Dziewczyna szybko potaknęła i zaprowadziła ją do Andromedy, która stała przy oknie i starała się uspokoić oddech, co nie szło jej najlepiej. McGonagall poprosiła pozostałe panie żeby zostawiły je same, domyślając się, co może być powodem tego napadu paniki.
- Już dobrze, spójrz na mnie- Andromeda z trudem wykonała polecenie.- Nie jesteś tu sama i nic złego się nie stanie.
- A co jeśli oni...
- Jestem tutaj ja, Horacy i profesor Sprout, a do tego wśród gości Edwarda znajdziesz nawet aurora- przypomniała jej.- Jeśli jakimś cudem ktoś odważyłby się przerwać ceremonię to nie zdoła już stąd wyjść- Andromeda patrzyła na nią, próbując skopiować jej opanowanie.- Wszystko będzie dobrze. Będę niedaleko i dopilnuje, aby wszystko się udało wiec nie masz się, czym martwić. Zaraz zyskasz nową kochającą rodzinę i będziesz już zawsze szczęśliwa. Spójrz na siebie, wyglądasz prześlicznie- Andromeda się zaśmiała.- Najpiękniejsza panna młoda, jestem pewna, że młody Tonks oniemieje z wrażenie- dziewczyna uśmiechnęła się, po czym wzięła głęboki, uspokajający wdech.- Gotowa?
- Żałuje, że nie mam odwagi Gryfonów, ale tak, wyjdę dzisiaj za Tedyego- McGonagall uśmiechnęła się i poprawiła jej welon.- Zrobi pani jeszcze coś dla mnie?
- Co takiego?- zapytała się, upewniając, że jej kreacja na pewno wygląda dobrze.
- Odprowadzi mnie pani?- McGonagall zamrugała zaskoczona.- Gdy będę już przy Tedym to odzyskam spokój, ale boję się, że coś stanie się po drodze, gdy będę samotnie szła przez ten kościół. Powinnam była raczej poprosić Slughorna, był moim opiekunem, ale pani jakoś była mi bliższa w szkole- kobieta uśmiechnęła się do niej.
- To będzie zaszczyt- zapewniła ją.- Chodźmy, dajmy znak, że można zaczekać, niech pan Tonks już dłużej nie czeka na narzeczoną.
Andromeda uśmiechnęła się, czując przyjemne łaskotanie. Minerwa miała rację, nie była sama i nawet gdyby jej rodzina postanowiła się pojawić to nie musiałaby walczyć z nimi w pojedynkę. Byli tam ludzie, którzy stali po jej stronie, na których zawsze mogła liczyć.

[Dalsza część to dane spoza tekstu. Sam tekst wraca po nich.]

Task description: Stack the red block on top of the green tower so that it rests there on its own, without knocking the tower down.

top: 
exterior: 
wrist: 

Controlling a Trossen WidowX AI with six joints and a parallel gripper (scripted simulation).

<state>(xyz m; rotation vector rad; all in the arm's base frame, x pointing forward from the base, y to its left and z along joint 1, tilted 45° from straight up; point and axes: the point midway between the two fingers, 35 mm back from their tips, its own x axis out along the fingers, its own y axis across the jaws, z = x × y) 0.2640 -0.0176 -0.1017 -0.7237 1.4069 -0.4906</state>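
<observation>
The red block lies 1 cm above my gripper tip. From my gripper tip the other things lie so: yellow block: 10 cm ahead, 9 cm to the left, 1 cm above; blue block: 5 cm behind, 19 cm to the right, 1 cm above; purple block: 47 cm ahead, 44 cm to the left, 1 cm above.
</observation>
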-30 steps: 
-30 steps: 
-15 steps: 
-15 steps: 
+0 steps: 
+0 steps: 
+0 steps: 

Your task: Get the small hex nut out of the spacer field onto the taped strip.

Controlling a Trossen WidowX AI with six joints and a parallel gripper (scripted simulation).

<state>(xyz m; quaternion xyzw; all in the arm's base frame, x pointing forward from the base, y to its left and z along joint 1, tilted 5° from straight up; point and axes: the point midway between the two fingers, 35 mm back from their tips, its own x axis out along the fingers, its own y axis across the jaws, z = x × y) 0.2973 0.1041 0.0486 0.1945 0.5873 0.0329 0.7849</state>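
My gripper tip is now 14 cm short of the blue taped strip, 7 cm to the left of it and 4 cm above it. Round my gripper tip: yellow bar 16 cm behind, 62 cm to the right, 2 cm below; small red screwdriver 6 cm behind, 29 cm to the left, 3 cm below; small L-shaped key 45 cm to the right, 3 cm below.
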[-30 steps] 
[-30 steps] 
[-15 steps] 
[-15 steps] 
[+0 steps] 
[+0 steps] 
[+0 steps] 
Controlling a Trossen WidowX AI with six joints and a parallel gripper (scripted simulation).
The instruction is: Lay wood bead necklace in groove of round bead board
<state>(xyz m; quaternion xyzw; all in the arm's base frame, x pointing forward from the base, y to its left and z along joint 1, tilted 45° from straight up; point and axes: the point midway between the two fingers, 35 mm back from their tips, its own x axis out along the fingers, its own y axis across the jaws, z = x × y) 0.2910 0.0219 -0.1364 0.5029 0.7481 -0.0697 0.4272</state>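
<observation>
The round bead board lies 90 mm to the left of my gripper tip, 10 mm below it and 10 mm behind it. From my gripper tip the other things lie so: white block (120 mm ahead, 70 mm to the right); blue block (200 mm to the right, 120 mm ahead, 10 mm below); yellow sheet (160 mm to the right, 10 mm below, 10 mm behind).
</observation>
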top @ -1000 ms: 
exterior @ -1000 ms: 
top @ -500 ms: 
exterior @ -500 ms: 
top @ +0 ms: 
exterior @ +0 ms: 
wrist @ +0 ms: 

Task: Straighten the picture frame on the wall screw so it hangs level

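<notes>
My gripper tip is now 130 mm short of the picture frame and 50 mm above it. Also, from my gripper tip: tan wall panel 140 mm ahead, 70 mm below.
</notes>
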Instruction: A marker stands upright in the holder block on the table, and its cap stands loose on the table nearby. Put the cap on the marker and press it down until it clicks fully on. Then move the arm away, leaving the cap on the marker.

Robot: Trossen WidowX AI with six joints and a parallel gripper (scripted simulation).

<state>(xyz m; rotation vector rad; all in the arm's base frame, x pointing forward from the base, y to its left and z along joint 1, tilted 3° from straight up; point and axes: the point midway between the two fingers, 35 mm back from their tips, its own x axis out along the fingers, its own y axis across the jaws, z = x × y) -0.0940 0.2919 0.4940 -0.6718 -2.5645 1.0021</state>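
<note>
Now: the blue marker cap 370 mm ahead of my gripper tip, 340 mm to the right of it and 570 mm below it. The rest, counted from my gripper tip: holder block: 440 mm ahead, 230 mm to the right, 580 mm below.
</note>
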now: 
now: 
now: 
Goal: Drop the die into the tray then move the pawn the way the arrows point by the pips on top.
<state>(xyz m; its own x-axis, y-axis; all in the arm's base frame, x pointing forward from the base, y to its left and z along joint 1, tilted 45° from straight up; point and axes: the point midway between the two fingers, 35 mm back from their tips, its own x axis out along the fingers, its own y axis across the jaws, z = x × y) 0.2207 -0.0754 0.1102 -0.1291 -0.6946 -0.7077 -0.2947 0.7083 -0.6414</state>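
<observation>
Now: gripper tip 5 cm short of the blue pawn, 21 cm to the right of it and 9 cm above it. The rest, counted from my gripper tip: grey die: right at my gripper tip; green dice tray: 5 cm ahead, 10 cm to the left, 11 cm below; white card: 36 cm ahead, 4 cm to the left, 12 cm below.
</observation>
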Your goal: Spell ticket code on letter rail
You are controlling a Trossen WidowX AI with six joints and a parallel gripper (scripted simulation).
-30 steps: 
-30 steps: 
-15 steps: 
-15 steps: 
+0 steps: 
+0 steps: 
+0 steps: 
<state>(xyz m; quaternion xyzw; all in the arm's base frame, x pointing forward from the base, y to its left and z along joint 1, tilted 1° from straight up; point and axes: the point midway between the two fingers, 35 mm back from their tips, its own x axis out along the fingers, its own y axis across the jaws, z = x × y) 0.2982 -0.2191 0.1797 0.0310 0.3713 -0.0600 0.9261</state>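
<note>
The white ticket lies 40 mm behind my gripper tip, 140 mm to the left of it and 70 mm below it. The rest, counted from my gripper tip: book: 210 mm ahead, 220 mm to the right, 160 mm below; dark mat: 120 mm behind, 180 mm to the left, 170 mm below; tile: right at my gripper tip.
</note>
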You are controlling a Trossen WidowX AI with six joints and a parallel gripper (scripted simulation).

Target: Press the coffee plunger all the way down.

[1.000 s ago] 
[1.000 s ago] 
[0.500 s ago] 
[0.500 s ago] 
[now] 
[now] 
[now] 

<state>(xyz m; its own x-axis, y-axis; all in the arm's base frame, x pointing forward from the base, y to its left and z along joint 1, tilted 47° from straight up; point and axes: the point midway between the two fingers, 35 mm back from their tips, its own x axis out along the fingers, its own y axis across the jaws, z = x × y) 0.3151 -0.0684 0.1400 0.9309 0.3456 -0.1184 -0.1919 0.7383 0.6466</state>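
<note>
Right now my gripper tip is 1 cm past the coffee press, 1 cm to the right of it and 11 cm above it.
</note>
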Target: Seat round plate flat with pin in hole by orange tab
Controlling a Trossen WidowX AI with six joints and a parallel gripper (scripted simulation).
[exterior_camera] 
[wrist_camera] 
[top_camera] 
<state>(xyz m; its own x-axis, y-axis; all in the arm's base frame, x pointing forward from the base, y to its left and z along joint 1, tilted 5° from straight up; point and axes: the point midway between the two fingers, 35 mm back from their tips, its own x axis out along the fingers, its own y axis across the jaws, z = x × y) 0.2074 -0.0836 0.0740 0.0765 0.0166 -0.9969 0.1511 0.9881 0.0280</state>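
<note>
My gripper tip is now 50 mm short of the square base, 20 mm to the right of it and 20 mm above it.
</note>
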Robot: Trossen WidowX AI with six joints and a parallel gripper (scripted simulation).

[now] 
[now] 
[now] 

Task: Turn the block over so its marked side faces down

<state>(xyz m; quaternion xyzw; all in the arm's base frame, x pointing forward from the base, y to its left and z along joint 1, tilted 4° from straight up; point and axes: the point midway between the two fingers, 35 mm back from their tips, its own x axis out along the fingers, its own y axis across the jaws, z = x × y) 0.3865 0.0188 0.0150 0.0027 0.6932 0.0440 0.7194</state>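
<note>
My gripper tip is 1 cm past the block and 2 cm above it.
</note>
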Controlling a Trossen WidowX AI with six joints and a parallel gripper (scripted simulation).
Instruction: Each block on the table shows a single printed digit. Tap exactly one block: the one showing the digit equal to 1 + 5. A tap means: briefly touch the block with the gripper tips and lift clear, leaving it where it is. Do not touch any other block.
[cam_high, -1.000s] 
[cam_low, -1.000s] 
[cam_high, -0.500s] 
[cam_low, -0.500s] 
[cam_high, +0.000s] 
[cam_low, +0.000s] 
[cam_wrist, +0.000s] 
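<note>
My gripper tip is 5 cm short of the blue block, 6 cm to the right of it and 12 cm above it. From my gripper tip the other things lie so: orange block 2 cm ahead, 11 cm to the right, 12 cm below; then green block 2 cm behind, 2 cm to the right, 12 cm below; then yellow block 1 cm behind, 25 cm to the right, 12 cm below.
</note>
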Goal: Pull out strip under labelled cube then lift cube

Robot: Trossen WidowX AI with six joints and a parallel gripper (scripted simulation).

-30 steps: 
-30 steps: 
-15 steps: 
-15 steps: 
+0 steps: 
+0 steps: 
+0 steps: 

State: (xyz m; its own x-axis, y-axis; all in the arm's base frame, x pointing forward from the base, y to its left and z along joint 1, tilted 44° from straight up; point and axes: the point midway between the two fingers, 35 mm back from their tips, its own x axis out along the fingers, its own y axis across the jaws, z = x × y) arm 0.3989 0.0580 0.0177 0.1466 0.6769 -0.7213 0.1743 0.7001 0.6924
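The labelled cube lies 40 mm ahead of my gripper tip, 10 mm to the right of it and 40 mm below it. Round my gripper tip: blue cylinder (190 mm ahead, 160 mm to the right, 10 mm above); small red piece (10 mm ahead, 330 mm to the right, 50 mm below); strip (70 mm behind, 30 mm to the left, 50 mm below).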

Gdy ruszyły do ołtarza przebiegła wzrokiem po twarzach zebranych. Sporej części gości nie znała, byli to krewni Tonksów, których jeszcze nie miała okazji poznać, ale dostrzegła też znajome osoby. Jej rówieśnicy, których zaprosił Tedy, uśmiechali się do niej szeroko, w oczach jednej z dziewczyn dostrzegła nawet łzy wzruszenia. A później dostrzegła swojego kuzyna, uśmiechniętego od ucha do ucha i jego przyjaciół, którzy również jej kibicowali, chociaż nigdy wcześniej ich nie widziała. Pilnowało ich dwoje nauczycieli z Hogwartu, chociaż tym razem nie było takiej konieczności. Uśmiechnęła się do nich, zaskoczona tym jak wzruszony jest jej dawny opiekun. Profesor Sprout szturchnęła go łokciem żeby się opanował, ale sama wyglądała jakby miała się w trakcie ślubu rozpłakać.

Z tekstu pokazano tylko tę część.